Entre estos experimentó una admiración especial por Teresa de Ahumada, como consta en una carta del joven Federico a sus padres, donde relata su visita al monasterio de la Encarnación de Ávila y su entusiasmo por la figura de la descalza castellana¹. Igualmente –según recoge Ian Gibson en su biografía sobre el creador andaluz²–, tuvo la intención expresa de dedicar una obra de teatro a la religiosa abulense, si bien no la llevó a cabo antes de su trágica muerte. Asimismo, habló de la mística universal en un fragmento de su conferencia Teoría y juego del duende, pronunciada en Buenos Aires en 1933³.
En este discurso, Lorca teorizó acerca de lo que hace que una obra de arte sea mejor que otra. La razón está en su duende, concepto de uso frecuente en Andalucía, pero tomado –según su propia confesión– de Goethe (1794-1832), quien lo describía como ‘poder misterioso que todos sienten y que ningún filósofo explica’. Para el autor de Bodas de sangre, con este término se hace referencia a “un poder y no un obrar, es un luchar y no un pensar. Es cuestión de verdadero estilo vivo; es decir, de sangre (sube por dentro desde la planta de los pies)”. Es un mecanismo de perfección ascética (“todo hombre cada escala que sube en la torre de su perfección es a costa de la lucha que sostiene con un duende“). Es origen de todo sentimiento verdadero (“no es posible ninguna emoción sin la llegada del duende, furioso y abrasador”).

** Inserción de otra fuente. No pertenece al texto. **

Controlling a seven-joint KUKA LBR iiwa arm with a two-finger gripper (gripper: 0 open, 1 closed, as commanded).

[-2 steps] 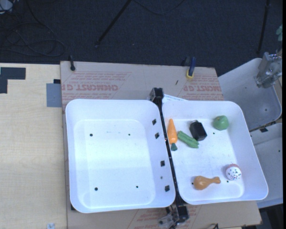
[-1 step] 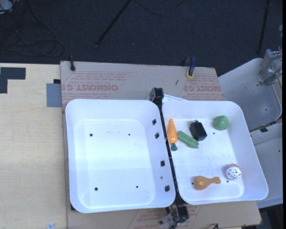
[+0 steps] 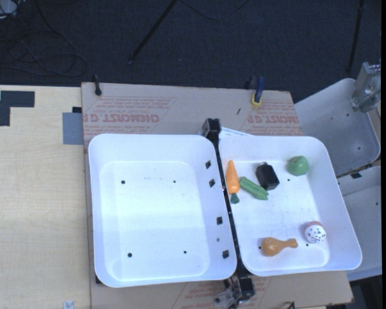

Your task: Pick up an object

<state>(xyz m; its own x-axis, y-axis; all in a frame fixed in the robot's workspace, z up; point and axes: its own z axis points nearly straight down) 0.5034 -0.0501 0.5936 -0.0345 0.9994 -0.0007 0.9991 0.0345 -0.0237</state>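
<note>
The right white bin (image 3: 334, 192) holds several small objects. An orange carrot (image 3: 231, 176) lies against its left wall, with a small dark green piece (image 3: 234, 198) just below it. A long green vegetable (image 3: 253, 188) lies slanted beside the carrot, touching a black block (image 3: 267, 176). A green round object (image 3: 298, 165) sits near the far right corner. Near the front, an orange drumstick-shaped toy (image 3: 278, 245) lies flat, and a white ball with pink and dark spots (image 3: 314, 232) rests to its right.
The left white bin (image 3: 148, 211) adjoins the right one along a black clipped seam (image 3: 219, 192). Both sit on a cardboard sheet (image 3: 154, 111). A yellow and blue clamp (image 3: 257, 95) stands at the back. A grey metal plate (image 3: 347, 127) lies at the right.
</note>
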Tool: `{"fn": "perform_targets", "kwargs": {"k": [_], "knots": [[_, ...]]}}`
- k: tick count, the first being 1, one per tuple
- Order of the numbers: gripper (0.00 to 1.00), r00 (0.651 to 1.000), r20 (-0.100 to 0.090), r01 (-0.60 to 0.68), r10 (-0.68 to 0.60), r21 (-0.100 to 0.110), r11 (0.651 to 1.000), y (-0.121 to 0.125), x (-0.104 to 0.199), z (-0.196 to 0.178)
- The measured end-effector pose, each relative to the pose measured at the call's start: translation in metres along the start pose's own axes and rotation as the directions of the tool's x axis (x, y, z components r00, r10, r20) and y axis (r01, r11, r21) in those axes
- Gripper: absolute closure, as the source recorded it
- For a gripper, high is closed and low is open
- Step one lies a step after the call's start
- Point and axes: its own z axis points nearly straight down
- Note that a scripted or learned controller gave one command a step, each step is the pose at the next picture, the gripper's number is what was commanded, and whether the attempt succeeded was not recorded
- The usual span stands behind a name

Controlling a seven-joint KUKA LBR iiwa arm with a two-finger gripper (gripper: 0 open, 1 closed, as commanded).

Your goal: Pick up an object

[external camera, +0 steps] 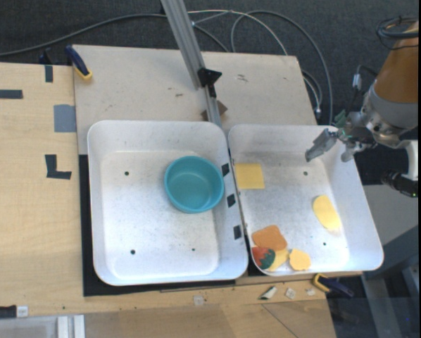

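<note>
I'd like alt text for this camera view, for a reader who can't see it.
A robot arm's claw hovers over the right bin's far edge, holding nothing. That bin contains yellow and orange foam pieces; the left bin contains a teal bowl.

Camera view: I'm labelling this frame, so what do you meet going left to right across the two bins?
Left bin → blue bowl → yellow square → orange piece → yellow oval → gripper above the right bin's far right edge.
</note>
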Motion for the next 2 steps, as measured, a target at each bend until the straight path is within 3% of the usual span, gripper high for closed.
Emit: {"fn": "perform_targets", "kwargs": {"k": [1,2], "knots": [[0.0,1.0,0.0,0.0,0.0,0.0,1.0,0.0,0.0,0.0],[0.0,1.0,0.0,-0.001,0.001,0.005,1.0,0.002,-0.007,0.06]]}}
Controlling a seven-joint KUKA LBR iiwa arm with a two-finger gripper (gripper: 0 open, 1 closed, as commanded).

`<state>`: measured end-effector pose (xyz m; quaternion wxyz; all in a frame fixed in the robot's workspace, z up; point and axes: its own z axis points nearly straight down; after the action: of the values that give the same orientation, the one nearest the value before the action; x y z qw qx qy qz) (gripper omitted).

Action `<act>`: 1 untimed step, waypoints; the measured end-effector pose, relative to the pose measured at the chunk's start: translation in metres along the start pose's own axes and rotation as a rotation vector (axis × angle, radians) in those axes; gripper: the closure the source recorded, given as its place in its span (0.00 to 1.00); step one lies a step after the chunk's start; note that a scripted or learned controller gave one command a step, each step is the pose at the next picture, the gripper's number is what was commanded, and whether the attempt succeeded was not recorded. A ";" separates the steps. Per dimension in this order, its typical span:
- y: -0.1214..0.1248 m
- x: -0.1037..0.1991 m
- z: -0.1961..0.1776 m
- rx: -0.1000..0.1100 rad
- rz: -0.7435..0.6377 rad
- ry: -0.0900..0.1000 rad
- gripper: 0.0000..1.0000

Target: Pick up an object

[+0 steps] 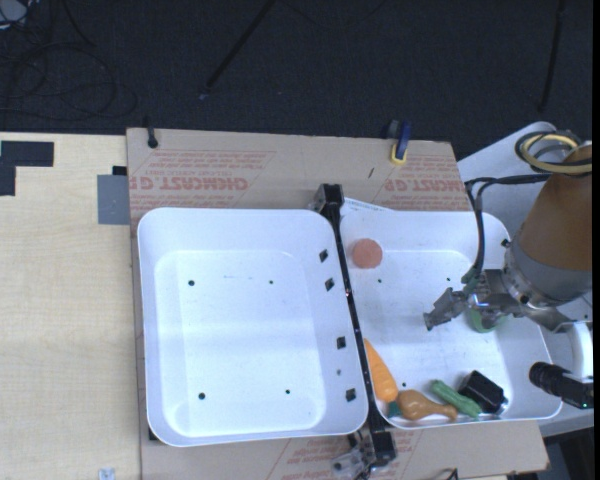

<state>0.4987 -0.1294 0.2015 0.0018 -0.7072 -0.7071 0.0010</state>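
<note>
My gripper (458,310) hangs low inside the right bin (420,268), near its right side, at the end of the grey arm with the orange band (568,218). A small green thing (483,319) shows right under the gripper's body; whether it is held I cannot tell. A pink round object (367,254) lies near the bin's far left corner. Along the near wall lie an orange carrot (380,370), a tan piece (420,404), a green piece (456,399) and a black block (484,390).
The left bin (160,318) sits beside the right one, with a black divider rail (345,303) between them. Both rest on cardboard (280,173). Black cables (477,218) run from the arm over the right bin's far edge.
</note>
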 end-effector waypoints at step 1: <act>0.025 0.088 0.015 -0.001 -0.006 0.001 0.00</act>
<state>0.5236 -0.0410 0.1861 0.0021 -0.7049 -0.7093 0.0005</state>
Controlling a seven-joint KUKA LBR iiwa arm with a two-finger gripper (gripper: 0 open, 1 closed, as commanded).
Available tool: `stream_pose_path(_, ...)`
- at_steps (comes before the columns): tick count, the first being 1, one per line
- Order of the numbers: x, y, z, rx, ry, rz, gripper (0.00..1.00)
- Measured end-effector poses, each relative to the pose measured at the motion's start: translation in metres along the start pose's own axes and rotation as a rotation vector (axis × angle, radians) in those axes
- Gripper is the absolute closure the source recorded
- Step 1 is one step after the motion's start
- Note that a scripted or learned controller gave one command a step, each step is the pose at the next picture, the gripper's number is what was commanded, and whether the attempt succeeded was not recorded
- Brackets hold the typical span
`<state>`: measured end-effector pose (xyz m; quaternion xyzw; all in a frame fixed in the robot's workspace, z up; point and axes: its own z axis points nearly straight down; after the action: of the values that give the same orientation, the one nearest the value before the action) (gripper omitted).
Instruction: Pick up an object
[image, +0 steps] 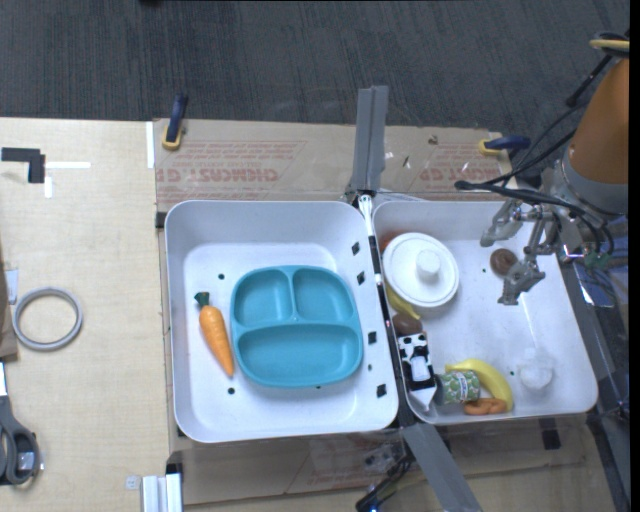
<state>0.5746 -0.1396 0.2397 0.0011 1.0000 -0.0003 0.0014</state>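
The arm comes in from the right and its hand (522, 262) hangs over the upper part of the right bin (560, 345), fingers apart and pointing down, with nothing between them. Just to its left sits a small brown thing (502, 260), too small to name, lying loose on the bin floor; I would guess that is the nearest candidate for a pick, since the hand stands just beside it.

Most of the rest in that bin is crowded against the left wall and the lower edge: a white lidded pot (423, 268) near the divider, a black-and-white toy (414, 358) below it, then a banana (488, 377) curled around a green piece (461, 387), with something orange (486, 407) at the bottom edge. Packed that tight, these look harder to get fingers around. A pale, glassy thing (536, 375) lies by itself lower right.

The left bin (190, 260) holds a teal divided plate (297, 326) flat in the middle and a carrot (215, 334) beside its left rim, both well apart from the hand.

On the counter (80, 220) to the left lies a grey ring (46, 318).

Nothing is lifted yet.
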Motion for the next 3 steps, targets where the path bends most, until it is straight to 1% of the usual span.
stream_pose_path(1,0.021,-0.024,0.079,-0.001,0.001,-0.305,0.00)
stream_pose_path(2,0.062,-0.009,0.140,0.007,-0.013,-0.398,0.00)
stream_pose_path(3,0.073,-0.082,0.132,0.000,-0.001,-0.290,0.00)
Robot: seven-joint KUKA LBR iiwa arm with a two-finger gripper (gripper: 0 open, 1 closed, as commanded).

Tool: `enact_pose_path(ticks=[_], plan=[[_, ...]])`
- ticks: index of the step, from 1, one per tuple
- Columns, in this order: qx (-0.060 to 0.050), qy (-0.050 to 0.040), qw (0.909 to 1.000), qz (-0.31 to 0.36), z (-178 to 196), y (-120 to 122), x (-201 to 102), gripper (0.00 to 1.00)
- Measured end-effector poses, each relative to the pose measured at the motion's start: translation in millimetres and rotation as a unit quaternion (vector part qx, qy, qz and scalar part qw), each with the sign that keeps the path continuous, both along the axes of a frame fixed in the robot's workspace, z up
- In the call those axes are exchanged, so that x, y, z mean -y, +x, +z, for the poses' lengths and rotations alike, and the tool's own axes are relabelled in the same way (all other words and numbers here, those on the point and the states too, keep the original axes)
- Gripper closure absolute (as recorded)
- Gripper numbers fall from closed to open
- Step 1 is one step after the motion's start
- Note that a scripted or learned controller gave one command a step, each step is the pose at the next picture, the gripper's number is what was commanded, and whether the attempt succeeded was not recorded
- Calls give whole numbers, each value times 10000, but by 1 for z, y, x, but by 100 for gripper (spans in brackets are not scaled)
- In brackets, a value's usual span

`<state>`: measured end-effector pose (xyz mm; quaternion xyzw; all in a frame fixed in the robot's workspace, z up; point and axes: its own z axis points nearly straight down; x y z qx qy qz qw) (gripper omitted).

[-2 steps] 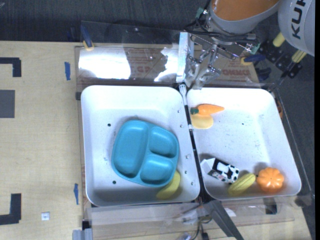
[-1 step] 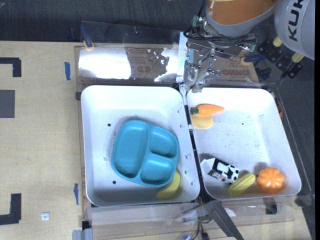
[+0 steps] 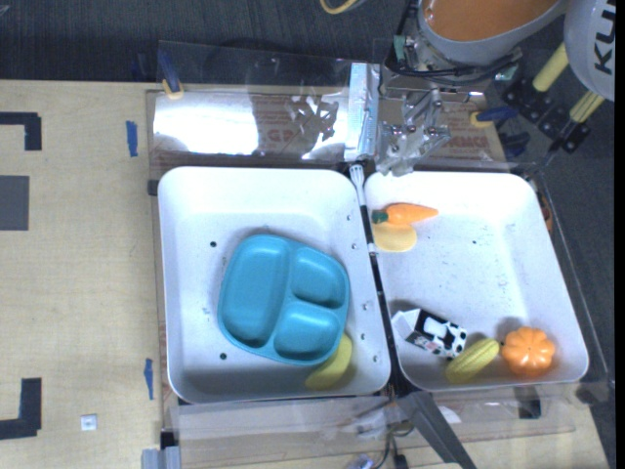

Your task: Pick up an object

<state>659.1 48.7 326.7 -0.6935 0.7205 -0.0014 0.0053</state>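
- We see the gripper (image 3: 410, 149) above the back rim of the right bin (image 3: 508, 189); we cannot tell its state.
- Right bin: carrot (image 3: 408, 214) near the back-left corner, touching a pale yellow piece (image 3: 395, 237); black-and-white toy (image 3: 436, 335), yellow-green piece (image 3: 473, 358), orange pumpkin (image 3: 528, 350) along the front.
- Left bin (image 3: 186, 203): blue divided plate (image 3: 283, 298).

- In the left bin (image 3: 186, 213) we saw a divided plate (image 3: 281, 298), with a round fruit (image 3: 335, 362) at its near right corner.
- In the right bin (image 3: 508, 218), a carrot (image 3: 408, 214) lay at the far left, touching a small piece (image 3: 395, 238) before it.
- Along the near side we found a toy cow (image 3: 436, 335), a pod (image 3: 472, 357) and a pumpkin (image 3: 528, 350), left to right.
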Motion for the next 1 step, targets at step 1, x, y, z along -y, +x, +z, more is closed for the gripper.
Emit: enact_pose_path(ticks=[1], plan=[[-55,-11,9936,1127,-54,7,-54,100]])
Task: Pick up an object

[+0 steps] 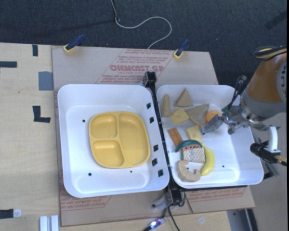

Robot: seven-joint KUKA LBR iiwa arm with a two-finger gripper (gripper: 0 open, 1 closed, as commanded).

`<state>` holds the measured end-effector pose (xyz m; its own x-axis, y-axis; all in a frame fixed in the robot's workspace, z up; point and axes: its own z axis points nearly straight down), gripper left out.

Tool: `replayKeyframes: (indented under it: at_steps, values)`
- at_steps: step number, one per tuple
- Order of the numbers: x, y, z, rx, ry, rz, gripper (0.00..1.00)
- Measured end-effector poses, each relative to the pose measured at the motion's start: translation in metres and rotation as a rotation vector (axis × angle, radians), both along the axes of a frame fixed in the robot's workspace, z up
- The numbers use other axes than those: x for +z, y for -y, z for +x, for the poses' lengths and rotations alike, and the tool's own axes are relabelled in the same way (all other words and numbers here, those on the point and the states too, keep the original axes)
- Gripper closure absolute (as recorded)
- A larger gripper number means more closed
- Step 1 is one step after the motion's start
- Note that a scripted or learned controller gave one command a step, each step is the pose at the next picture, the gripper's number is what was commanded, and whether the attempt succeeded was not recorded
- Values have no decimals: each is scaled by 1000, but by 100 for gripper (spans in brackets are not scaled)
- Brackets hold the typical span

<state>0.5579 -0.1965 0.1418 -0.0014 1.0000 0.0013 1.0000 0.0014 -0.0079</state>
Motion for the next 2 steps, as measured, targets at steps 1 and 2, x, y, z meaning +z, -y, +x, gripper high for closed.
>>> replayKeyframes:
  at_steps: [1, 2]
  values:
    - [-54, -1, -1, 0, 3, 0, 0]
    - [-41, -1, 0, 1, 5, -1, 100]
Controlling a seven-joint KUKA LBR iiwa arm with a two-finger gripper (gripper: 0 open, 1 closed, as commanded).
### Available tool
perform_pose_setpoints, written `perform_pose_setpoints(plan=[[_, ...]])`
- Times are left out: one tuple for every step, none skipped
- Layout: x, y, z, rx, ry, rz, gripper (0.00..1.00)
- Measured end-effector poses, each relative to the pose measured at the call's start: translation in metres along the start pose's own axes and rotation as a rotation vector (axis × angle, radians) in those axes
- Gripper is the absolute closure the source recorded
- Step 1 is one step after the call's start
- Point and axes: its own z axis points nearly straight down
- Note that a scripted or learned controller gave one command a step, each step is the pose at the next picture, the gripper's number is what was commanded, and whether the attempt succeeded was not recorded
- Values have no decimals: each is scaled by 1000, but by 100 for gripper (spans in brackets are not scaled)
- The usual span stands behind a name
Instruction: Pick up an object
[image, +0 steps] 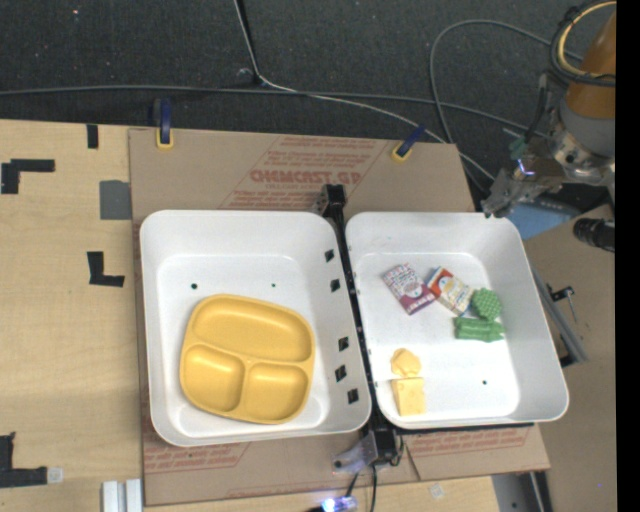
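Observation:
The right bin (520, 400) holds several small items. A purple and white packet (403, 287) lies near its middle, with a red and white packet (449, 290) just to its right. A green toy piece (481, 317) lies further right. Two yellow cheese-like blocks (407, 381) rest near the front. My gripper (508, 192) hangs above the bin's far right corner, apart from every item. The arm's orange band (592, 50) sits at the top right.
The left bin (160, 240) holds a yellow divided plate (247, 357). Both bins sit on a cardboard sheet (290, 170) clamped at the back. Black cables (300, 90) run over the dark surface behind.

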Motion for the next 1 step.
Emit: perform_pose_setpoints(plan=[[53, -6, -3, 0, 2, -4, 100]])
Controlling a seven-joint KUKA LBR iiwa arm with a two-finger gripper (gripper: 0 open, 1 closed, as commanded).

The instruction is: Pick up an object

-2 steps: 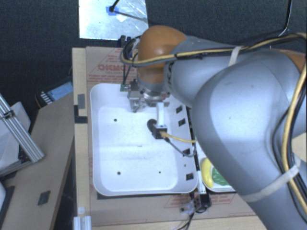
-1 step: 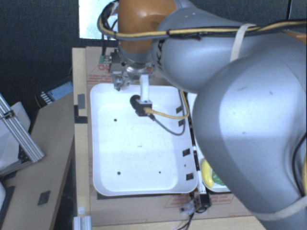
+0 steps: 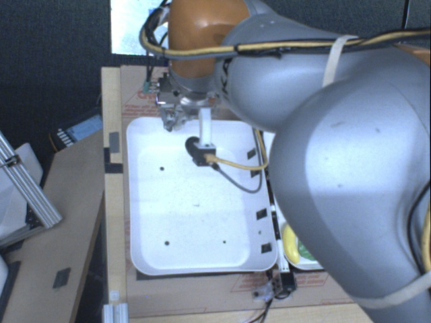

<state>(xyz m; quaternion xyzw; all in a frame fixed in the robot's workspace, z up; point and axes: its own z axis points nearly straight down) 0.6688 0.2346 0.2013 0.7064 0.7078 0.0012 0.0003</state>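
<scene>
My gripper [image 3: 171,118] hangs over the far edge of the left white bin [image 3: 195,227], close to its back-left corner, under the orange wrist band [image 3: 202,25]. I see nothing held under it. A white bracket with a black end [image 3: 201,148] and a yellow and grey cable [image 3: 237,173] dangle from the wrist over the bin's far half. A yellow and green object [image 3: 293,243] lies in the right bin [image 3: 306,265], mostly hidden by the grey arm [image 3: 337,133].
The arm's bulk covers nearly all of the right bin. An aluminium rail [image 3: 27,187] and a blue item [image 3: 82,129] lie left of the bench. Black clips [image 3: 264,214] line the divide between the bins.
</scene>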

Es el tuétano de toda forma nueva, no se repite y “da sensaciones de frescura totalmente inéditas”.
Pero el duende no llega si no ve posibilidad de muerte: “gusta de los bordes del pozo en franca lucha con el creador; hiere, y en la curación de esta herida, que no se cierra nunca, está lo insólito, lo inventado de la obra de un hombre; se acerca a los sitios donde las formas se funden en un anhelo superior a sus expresiones visibles; y prepara las escaleras para una evasión de la realidad que circunda”.
En el desarrollo de este concepto el poeta de Granada evocó el caso de santa Teresa, “una de las pocas criaturas cuyo duende (no cuyo ángel, porque el ángel no ataca nunca) la traspasa con un dardo, queriendo matarla por haberle quitado su último secreto, el puente sutil que une los cinco sentidos con ese centro en carne viva del Amor libertado del Tiempo”. Es la experiencia vivida por la monja castellana en sus éxtasis, en que intervienen carne y espíritu a la vez: el cuerpo físico deshaciéndose en sí por su transporte hacia el infinito, fuera de sí en su constante búsqueda del Otro.
Si al desenlace de estos arrebatos se añade el pensamiento obtenido en ellos –en los confines del sentido– y su posterior plasmación en los textos de la carmelita, se comprenderá el secreto de su literatura y de su éxito entre los escritores4. El poder del duende teresiano se encuentra en el íntimo arraigo de su estilo narrativo en imágenes destinadas a transmitir las visiones, que no se perciben solo con la vista u otros sentidos, sino que son fruto de la integración total de cuerpo y espíritu.
¹Cf. Cuando García Lorca visitó la Encarnación de Ávila [Consulta: 4 de mayo de 2018].
²Cf. Lorca, Teresa de Jesús y el duende [Consulta: 5 de mayo de 2018].
³Cf. Flamenquísima: Teresa vista por Lorca y Lorca, Teresa de Jesús y el duende [Consulta: 6 de mayo de 2018].
4Cf. Actualidad de una mística, declaraciones de Julia Kristeva a ‘L’Osservatore Romano’, edición digital del 2 de Marzo de 2015, en entrevista concedida a Cristiana Dobner.